System Programming Jokes #

0x43 0x61 0x74 0xe0 0xf9 0xbf 0x5f 0xff 0x7f 0x00

Warning: Authors are not responsible for any neuro-apoptosis caused by these “jokes.” - Groaners are allowed.

Light bulb jokes

Q. How many system programmers does it take to change a lightbulb?

A. Just one but they keep changing it until it returns zero.

A. None they prefer an empty socket.

A. Well you start with one but actually it waits for a child to do all of the work.


Why did the baby system programmer like their new colorful blankie? It was multithreaded.

Why are your programs so fine and soft? I only use 400-thread-count or higher programs.

Where do bad student shell processes go when they die? Forking Hell.

Why are C programmers so messy? They store everything in one big heap.

System Programmer (Definition)

A system programmer is…

Someone who knows sleepsort is a bad idea but still dreams of an excuse to use it.
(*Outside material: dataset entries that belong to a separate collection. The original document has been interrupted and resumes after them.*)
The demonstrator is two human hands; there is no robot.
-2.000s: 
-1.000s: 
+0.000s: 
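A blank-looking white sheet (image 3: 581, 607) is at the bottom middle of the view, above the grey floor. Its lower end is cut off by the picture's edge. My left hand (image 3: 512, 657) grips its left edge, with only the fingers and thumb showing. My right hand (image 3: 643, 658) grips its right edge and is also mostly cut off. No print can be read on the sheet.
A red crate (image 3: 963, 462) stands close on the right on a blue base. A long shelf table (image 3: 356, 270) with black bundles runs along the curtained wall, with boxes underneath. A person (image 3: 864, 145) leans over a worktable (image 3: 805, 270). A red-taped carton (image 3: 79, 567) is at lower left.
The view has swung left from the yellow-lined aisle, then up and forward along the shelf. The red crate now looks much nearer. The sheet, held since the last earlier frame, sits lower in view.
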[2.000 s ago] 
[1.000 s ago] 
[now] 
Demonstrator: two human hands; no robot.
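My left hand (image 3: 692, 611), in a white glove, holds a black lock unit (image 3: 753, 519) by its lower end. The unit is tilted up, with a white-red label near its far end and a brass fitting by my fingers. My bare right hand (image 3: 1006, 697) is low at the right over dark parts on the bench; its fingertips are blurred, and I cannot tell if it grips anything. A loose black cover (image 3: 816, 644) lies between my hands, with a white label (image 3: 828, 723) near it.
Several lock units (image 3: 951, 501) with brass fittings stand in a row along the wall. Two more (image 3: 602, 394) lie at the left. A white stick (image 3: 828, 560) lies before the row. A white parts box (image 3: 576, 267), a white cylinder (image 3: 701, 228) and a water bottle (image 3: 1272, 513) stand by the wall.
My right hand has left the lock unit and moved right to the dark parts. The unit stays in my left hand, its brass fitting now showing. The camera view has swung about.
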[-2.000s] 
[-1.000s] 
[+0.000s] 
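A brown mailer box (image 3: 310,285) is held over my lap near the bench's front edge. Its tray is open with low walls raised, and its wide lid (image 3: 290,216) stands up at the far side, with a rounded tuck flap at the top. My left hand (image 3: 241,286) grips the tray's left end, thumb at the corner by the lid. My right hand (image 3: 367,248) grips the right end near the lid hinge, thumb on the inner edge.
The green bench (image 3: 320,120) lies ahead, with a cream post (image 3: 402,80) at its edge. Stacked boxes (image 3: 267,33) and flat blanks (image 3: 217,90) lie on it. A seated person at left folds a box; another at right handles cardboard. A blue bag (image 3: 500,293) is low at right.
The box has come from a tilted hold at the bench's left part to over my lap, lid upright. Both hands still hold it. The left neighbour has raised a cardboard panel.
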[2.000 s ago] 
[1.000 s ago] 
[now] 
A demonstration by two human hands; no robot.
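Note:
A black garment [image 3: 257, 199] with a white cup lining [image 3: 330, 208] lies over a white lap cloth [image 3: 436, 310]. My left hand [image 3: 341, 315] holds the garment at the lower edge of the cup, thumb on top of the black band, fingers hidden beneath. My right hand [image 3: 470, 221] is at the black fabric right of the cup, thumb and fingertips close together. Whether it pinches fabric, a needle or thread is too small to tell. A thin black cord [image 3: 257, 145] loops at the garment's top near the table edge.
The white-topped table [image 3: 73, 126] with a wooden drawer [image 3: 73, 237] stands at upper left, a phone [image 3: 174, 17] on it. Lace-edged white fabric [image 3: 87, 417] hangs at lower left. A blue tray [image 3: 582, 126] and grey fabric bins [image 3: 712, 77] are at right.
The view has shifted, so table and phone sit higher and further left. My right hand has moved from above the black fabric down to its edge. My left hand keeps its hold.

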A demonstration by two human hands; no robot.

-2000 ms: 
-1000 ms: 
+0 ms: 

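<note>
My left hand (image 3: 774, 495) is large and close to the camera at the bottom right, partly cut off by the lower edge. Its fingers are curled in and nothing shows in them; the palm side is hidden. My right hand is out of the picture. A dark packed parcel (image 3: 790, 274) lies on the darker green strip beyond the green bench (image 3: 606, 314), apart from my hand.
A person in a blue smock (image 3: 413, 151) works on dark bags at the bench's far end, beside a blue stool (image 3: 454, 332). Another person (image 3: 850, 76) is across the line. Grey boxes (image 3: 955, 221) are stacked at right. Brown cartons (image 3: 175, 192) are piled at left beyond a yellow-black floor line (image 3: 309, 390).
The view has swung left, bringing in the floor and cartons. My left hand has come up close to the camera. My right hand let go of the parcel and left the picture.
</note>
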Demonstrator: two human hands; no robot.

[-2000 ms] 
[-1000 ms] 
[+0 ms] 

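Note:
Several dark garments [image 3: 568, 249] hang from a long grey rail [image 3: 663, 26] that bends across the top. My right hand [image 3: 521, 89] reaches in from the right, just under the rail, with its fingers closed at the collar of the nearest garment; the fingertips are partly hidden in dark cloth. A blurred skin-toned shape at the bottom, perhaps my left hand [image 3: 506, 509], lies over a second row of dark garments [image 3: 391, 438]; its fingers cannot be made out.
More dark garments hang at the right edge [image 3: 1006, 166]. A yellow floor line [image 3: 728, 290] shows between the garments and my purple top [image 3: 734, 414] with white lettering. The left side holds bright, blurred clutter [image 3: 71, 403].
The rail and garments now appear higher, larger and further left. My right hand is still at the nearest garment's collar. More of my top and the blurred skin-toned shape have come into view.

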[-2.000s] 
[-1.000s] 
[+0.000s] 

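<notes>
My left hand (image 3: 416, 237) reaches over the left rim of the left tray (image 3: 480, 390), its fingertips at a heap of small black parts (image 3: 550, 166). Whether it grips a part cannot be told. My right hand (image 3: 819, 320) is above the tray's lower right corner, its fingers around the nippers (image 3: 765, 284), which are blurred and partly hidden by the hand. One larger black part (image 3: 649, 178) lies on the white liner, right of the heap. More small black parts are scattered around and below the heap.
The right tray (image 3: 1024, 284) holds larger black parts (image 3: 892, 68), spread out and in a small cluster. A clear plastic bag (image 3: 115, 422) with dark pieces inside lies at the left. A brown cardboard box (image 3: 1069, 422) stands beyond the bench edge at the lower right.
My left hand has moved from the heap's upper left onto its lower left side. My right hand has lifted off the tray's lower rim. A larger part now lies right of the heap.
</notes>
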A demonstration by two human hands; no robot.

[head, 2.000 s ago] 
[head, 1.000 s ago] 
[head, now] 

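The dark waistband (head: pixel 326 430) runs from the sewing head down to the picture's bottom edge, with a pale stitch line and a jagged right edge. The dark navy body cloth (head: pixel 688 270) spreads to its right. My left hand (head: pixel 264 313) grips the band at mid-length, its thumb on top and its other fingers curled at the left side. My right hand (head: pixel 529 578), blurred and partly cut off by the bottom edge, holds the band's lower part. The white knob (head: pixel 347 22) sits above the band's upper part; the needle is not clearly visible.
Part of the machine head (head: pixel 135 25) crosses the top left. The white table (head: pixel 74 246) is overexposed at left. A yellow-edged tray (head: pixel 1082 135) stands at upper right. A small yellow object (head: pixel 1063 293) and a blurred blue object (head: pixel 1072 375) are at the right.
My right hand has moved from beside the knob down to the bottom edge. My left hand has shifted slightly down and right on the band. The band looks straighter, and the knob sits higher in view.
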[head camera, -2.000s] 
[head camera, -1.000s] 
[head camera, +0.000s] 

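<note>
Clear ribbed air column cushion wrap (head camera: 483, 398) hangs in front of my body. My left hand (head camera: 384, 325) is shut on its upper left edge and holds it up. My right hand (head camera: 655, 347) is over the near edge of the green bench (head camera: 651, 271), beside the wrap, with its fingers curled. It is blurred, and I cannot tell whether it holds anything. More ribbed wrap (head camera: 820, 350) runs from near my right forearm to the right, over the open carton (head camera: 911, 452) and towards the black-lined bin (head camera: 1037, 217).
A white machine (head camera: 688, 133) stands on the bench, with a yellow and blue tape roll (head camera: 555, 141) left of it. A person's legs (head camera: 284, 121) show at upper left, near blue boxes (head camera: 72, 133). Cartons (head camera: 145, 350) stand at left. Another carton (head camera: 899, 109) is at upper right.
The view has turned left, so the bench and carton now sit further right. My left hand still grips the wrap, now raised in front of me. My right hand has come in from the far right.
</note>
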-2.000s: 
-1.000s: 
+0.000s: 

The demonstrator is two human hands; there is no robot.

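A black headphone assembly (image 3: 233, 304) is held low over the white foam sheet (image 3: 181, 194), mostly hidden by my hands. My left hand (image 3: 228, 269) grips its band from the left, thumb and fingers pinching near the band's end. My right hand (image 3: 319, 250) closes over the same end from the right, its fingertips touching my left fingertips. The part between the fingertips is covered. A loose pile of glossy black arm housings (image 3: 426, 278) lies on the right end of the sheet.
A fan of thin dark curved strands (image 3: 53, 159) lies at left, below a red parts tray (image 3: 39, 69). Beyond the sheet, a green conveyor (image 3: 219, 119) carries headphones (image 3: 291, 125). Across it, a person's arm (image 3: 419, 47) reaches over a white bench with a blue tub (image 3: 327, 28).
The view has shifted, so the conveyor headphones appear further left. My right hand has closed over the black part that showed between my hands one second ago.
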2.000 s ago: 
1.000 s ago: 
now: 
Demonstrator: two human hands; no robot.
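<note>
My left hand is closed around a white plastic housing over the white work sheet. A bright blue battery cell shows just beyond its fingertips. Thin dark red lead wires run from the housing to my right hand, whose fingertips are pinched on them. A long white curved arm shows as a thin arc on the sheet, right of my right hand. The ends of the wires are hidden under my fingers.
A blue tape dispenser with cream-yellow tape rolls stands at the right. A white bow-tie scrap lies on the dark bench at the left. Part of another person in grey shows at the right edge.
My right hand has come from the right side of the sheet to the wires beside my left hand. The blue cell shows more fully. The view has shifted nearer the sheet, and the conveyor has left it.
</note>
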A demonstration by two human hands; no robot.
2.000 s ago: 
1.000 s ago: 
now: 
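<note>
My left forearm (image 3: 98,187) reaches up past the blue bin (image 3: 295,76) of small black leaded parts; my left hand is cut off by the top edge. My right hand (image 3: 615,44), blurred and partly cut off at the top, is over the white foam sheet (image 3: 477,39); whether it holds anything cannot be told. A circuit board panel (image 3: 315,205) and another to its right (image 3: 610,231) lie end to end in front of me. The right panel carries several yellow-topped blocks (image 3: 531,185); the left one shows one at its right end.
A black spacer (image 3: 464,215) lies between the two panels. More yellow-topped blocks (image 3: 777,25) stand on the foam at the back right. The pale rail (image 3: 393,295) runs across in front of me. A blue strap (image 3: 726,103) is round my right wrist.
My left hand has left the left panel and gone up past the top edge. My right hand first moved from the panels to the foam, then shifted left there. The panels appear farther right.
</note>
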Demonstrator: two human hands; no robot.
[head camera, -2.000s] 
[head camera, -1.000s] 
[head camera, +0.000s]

Someone who never lets their code deadlock… but when it does, it causes more problems than everyone else combined.

Someone who believes zombies are real.

Someone who doesn’t trust their process to run correctly without testing with the same data, kernel, compiler, RAM, filesystem size,file system format, disk brand, core count, CPU load, weather, magnetic flux, orientation, pixie dust, horoscope sign, wall color, wall gloss and reflectance, motherboard, vibration, illumination, backup battery, time of day, temperature, humidity, lunar position, sun-moon, co-position…

A system program …

Evolves until it can send email.

Evolves until it has the potential to create, connect and kill other programs and consume all possible CPU, memory, network, … resources on all possible devices but chooses not to. Today.